* Dataset excerpts:

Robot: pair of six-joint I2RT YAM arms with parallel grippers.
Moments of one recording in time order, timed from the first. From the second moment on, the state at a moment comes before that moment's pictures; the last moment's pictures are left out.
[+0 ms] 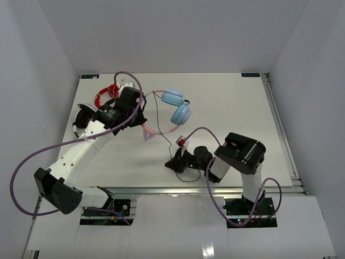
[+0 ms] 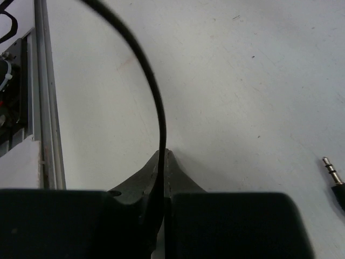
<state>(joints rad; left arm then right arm) -0.57 1.32 1.39 -0.89 -0.32 -0.69 0.93 1.95 0.41 1.31 -0.37 0.36</state>
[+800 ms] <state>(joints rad) -0.56 1.36 1.62 -1.16 -0.64 -0.64 0.93 1.66 0.10 1.28 -0.15 0.23</state>
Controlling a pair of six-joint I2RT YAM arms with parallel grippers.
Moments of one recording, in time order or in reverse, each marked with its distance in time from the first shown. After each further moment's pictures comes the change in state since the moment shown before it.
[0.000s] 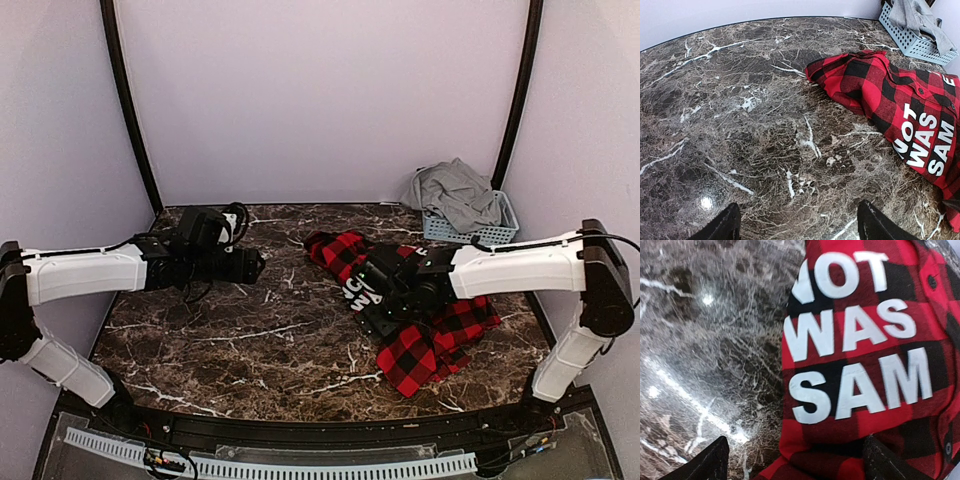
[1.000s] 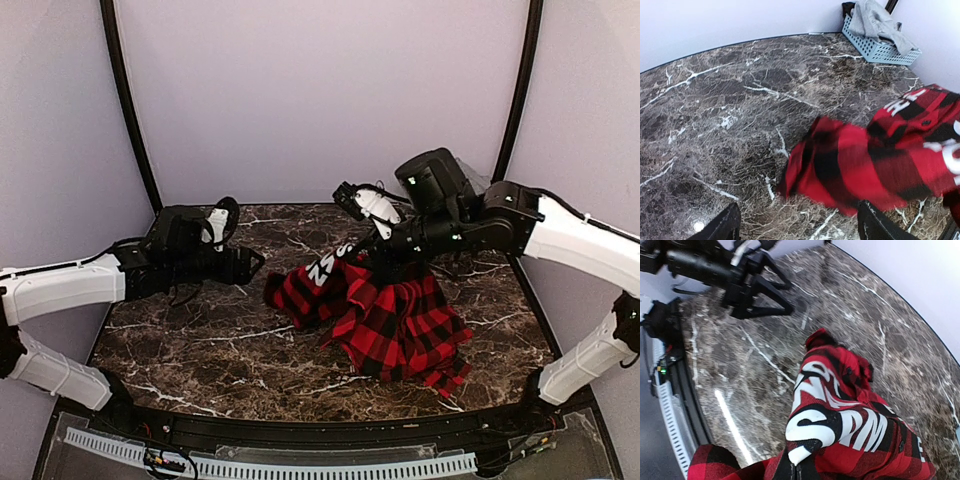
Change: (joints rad) left arm 0.000 -0.129 -0.077 0.064 0.105 0.069; right arm 0.028 -0.212 0.299 -0.072 -0.312 -0.236
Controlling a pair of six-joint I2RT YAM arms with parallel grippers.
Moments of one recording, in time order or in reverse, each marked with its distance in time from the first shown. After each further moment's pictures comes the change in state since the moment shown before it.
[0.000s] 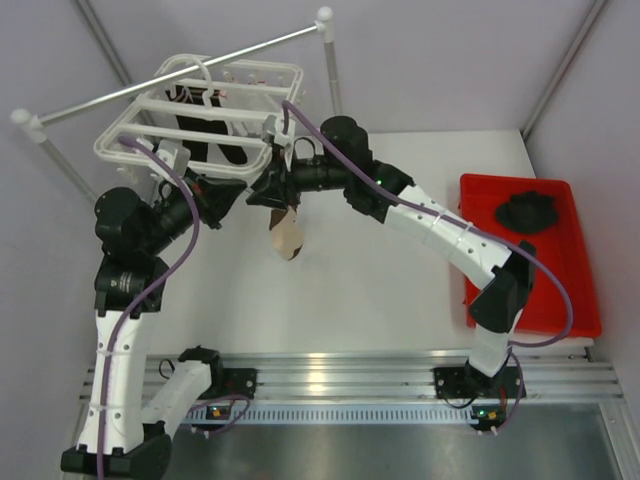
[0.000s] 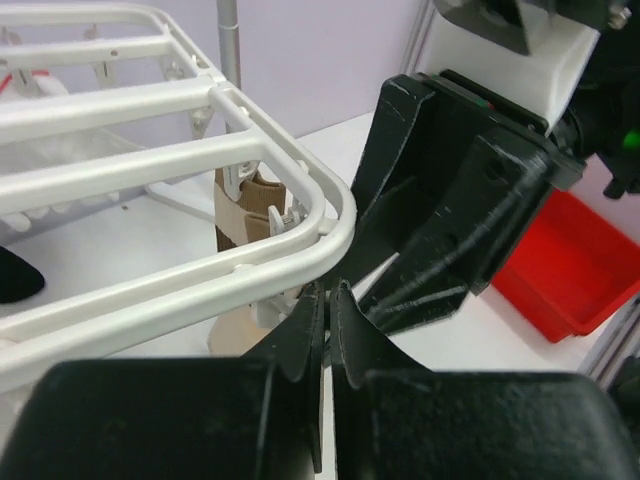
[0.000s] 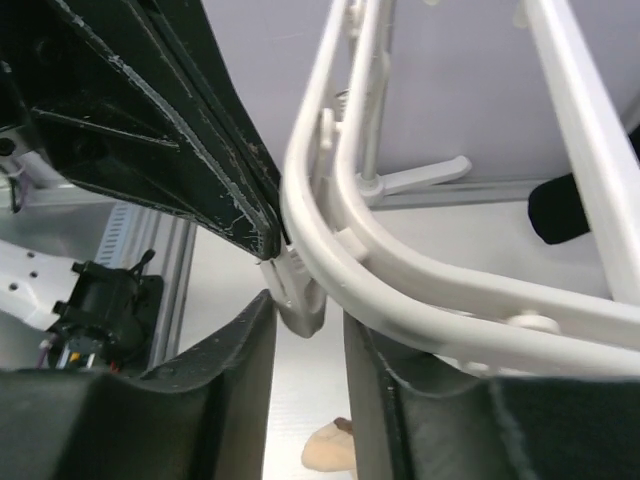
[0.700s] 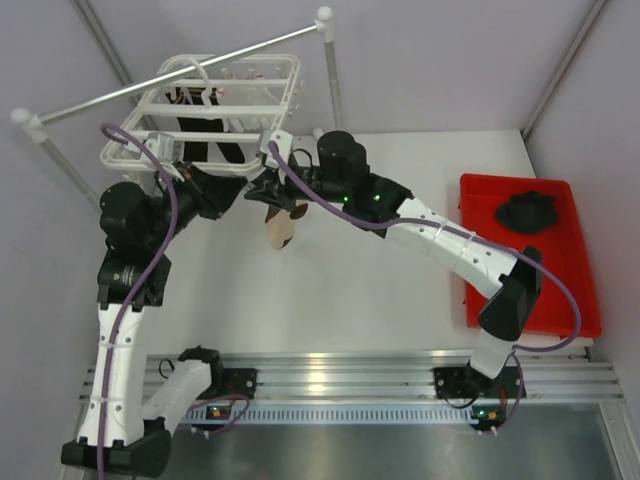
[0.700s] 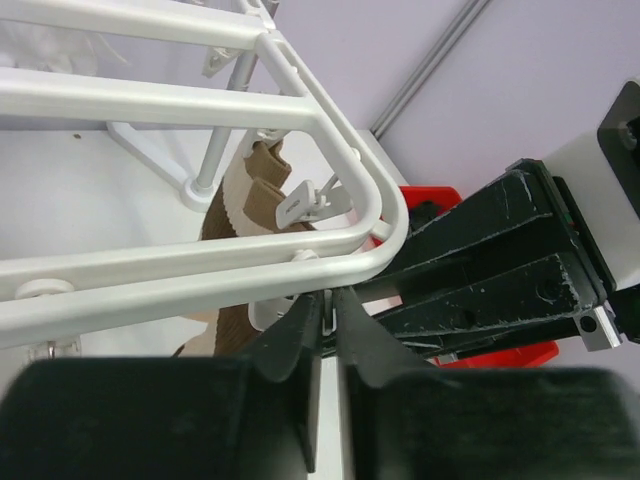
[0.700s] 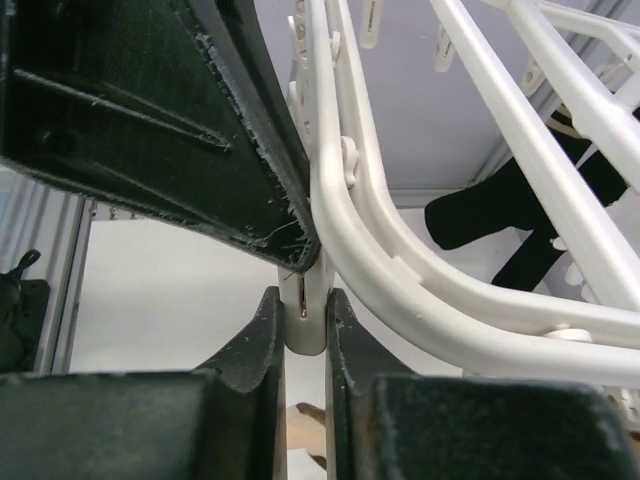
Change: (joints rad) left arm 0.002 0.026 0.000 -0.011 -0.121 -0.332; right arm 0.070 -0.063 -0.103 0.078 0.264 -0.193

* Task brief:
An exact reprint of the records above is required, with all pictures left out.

* Answer below:
Robot: pair of six-joint I2RT YAM arms with parallel grippers.
Moments of one recording in time order, timed from the first. From the second moment on, the state at a moment comes before that moment's pictures; the last moment's pictures are left out.
[+0 ms] 
[+0 ms] 
<state>(joints rad; left arm then right arm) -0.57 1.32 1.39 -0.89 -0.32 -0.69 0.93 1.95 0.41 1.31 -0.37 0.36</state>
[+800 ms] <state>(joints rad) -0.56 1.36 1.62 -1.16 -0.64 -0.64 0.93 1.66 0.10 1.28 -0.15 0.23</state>
Controlling a pair of six-joint I2RT YAM arms with parallel grippers.
Moments of one recording, in time order or in reverse, each marked with its distance in time from the first shown. After each further moment's pictures comes the change in state since the moment shown before it.
[0.000s] 
[1.000s] 
Change: (joints rad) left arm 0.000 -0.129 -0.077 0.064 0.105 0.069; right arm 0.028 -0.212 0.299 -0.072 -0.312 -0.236
Controlling a pair of six-joint I2RT YAM arms with parallel grippers.
Moments of one recording, in time order or in reverse, each marked with its distance in time from the first shown. After each further moment's pictures comes the change in state since the moment shown before it.
[0.000s] 
[0.000s] 
[0.000s] 
[0.700s] 
[0.700s] 
[0.700s] 
Change: (joints rad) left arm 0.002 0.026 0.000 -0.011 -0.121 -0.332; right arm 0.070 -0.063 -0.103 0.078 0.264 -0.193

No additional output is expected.